# [PROBLEM TO SOLVE]
Lines containing the word "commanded" are to be copied from the data below.
******************************
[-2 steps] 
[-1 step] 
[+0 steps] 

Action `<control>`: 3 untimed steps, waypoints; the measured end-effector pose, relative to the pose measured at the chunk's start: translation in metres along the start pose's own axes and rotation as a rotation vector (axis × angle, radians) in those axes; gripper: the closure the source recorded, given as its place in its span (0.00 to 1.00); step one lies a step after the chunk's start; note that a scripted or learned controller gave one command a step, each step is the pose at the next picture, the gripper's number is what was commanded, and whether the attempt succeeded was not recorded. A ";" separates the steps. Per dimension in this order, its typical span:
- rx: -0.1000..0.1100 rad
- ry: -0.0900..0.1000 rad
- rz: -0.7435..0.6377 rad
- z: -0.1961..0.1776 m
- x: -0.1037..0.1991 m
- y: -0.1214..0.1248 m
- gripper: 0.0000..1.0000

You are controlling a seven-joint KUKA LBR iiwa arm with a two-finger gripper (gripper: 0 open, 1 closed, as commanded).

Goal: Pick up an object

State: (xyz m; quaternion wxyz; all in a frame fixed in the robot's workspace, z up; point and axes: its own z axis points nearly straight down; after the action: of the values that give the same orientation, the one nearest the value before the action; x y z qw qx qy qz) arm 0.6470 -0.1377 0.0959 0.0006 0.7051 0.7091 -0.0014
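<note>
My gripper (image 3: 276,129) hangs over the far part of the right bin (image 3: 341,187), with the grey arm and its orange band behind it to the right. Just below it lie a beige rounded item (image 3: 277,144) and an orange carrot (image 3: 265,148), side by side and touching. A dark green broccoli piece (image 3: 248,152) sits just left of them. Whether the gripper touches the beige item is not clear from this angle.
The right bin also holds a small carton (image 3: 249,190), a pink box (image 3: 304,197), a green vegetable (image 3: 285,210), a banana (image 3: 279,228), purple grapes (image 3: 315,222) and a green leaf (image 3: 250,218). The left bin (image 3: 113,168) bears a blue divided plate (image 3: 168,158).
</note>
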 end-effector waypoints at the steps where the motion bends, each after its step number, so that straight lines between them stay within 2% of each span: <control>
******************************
# [EXERCISE ANSWER]
Action `<control>`: 3 untimed steps, waypoints; the measured end-effector pose, relative to the pose measured at the chunk's start: translation in metres along the start pose's own axes and rotation as a rotation vector (axis × angle, radians) in those axes; gripper: the closure the source recorded, given as its place in its span (0.00 to 1.00); step one lies a step after the chunk's start; note that a scripted or learned controller gave one command a step, each step is the pose at the next picture, the gripper's number is what was commanded, and whether the attempt succeeded was not recorded. A ";" separates the steps. Per dimension in this order, its typical span:
You are controlling a seven-joint KUKA LBR iiwa arm with a two-finger gripper (gripper: 0 open, 1 closed, as commanded).

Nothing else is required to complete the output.